- Goal of the exercise:
Transcribe exactly the lines that fall between the one holding "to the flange" and the one holding "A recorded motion", inclusive, from the entries below.

- Recorded data:
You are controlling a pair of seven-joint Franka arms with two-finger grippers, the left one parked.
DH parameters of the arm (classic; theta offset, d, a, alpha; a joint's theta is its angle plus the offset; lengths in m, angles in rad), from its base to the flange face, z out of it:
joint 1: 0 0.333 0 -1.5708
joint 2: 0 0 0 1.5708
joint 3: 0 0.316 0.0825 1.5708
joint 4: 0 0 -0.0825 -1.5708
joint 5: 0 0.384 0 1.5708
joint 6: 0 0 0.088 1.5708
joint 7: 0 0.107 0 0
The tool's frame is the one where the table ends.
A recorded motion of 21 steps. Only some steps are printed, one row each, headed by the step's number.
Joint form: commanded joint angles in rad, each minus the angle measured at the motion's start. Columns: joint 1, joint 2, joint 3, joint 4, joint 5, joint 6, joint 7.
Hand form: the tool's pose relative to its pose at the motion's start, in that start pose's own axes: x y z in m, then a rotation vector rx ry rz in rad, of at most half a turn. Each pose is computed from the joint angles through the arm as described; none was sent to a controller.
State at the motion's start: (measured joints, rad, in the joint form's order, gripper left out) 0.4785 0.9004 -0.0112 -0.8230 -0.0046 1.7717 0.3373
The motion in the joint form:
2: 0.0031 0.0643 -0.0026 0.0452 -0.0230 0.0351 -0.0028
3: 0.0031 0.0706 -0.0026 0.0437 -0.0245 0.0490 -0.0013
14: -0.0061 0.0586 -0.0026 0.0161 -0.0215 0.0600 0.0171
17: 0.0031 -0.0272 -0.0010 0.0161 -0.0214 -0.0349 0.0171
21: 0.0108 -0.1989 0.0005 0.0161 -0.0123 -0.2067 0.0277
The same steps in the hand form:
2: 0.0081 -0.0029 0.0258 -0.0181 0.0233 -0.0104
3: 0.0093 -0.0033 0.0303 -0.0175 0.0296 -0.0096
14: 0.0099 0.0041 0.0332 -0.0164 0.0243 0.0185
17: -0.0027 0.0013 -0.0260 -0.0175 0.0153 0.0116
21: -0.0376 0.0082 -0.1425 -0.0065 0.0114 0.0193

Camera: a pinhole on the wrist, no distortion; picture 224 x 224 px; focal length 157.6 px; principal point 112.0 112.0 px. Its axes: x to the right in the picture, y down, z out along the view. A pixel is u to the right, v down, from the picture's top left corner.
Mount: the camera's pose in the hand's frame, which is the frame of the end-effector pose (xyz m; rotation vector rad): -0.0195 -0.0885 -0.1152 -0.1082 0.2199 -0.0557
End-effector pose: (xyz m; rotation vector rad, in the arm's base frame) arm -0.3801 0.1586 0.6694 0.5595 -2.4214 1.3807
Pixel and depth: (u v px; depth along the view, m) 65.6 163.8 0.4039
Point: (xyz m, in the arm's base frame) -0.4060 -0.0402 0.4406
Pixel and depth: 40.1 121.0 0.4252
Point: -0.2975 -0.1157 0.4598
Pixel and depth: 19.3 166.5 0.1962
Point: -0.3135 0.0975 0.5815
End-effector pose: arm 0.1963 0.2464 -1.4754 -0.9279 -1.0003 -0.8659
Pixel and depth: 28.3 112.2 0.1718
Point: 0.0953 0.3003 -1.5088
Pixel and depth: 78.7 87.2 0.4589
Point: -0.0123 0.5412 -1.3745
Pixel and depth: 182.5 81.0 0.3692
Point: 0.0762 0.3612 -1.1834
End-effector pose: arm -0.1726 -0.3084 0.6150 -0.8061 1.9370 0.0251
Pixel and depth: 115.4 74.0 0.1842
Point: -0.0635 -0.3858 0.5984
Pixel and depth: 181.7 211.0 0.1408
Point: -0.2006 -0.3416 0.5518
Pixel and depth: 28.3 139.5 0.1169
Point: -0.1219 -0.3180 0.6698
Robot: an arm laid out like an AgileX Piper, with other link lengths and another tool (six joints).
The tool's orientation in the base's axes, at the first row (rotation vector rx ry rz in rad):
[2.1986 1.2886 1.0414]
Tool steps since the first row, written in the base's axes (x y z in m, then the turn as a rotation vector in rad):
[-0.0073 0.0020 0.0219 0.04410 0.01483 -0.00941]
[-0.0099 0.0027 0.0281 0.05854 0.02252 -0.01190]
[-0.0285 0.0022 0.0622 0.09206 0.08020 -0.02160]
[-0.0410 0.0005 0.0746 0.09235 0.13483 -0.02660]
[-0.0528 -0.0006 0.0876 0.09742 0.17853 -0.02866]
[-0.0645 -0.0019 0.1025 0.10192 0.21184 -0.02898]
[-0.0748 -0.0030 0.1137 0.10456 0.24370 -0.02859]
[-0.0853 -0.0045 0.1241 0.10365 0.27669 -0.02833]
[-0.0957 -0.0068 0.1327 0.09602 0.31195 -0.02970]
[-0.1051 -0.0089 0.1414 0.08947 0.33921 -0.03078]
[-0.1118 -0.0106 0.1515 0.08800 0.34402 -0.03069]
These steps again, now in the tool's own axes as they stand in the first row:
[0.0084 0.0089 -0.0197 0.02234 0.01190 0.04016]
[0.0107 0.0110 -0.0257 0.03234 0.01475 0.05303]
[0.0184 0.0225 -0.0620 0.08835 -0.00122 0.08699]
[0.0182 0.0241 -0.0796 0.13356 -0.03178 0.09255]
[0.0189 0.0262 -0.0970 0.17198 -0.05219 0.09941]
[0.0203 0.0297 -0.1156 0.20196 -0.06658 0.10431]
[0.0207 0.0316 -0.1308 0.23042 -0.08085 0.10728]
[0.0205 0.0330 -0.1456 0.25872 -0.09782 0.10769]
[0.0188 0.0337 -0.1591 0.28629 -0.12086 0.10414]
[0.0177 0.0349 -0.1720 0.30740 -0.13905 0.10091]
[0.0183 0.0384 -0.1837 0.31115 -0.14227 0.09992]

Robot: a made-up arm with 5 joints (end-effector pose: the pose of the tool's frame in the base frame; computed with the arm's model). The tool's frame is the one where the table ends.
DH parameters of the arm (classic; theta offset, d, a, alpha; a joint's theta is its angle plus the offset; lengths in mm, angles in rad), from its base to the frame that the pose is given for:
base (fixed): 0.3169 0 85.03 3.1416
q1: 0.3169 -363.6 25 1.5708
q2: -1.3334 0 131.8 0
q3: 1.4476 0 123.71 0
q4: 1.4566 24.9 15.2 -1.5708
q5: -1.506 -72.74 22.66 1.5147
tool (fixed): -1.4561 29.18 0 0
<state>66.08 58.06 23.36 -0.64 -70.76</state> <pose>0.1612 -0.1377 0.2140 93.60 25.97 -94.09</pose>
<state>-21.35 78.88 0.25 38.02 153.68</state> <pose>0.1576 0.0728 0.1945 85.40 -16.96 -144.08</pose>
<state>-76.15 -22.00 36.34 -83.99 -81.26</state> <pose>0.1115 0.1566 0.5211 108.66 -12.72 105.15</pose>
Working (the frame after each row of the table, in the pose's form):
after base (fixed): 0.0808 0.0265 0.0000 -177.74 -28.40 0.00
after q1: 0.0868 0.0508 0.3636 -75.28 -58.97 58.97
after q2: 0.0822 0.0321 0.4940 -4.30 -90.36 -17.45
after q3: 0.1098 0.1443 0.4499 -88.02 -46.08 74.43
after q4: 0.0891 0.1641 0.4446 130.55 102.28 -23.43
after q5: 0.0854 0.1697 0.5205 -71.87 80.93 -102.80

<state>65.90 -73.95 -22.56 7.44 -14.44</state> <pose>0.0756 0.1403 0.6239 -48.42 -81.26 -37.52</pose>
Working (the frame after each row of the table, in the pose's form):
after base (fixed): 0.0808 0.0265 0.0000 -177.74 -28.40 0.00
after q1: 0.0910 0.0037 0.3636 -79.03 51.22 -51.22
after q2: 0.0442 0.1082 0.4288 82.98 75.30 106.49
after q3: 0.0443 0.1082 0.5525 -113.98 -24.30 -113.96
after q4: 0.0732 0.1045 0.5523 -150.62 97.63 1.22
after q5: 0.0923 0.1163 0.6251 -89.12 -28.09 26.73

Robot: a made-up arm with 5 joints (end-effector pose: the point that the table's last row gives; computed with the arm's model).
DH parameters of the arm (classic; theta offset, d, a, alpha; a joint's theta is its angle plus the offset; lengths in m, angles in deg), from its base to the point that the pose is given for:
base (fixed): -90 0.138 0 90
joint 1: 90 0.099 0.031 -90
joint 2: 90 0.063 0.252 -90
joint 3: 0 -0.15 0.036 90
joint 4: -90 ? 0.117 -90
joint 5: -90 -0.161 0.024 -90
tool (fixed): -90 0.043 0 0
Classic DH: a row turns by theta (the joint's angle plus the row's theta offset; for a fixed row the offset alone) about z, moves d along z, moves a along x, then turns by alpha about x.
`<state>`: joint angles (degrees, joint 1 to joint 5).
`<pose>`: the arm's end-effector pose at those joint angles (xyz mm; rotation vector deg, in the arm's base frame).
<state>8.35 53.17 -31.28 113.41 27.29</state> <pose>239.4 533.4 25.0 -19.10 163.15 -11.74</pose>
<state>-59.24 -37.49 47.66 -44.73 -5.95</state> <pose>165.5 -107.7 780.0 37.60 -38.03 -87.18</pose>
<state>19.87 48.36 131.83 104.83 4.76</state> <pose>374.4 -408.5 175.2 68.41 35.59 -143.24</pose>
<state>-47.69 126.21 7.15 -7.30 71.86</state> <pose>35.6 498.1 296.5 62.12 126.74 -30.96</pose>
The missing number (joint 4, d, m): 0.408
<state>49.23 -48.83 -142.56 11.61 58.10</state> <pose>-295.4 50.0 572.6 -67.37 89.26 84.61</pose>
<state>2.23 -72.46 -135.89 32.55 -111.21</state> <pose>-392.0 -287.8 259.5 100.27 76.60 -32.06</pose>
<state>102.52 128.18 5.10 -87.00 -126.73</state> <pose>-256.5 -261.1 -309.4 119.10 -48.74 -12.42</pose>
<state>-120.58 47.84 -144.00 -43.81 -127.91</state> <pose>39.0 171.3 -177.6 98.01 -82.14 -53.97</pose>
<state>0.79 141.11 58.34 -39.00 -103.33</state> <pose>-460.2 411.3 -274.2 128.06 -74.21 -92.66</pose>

- Response for this exercise:
DH parameters of the arm (classic; theta offset, d, a, alpha; a joint's theta is its angle plus the offset; lengths in m, angles in rad), from its base to the flange face, z out of it:
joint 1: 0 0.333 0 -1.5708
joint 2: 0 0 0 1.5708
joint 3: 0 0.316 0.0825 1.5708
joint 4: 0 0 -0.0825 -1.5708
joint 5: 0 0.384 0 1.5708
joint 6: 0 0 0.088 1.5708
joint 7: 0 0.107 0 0
The tool's frame is the one where the table ends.
A recorded motion of 21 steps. Only some steps are printed, one row each, headed by the step's number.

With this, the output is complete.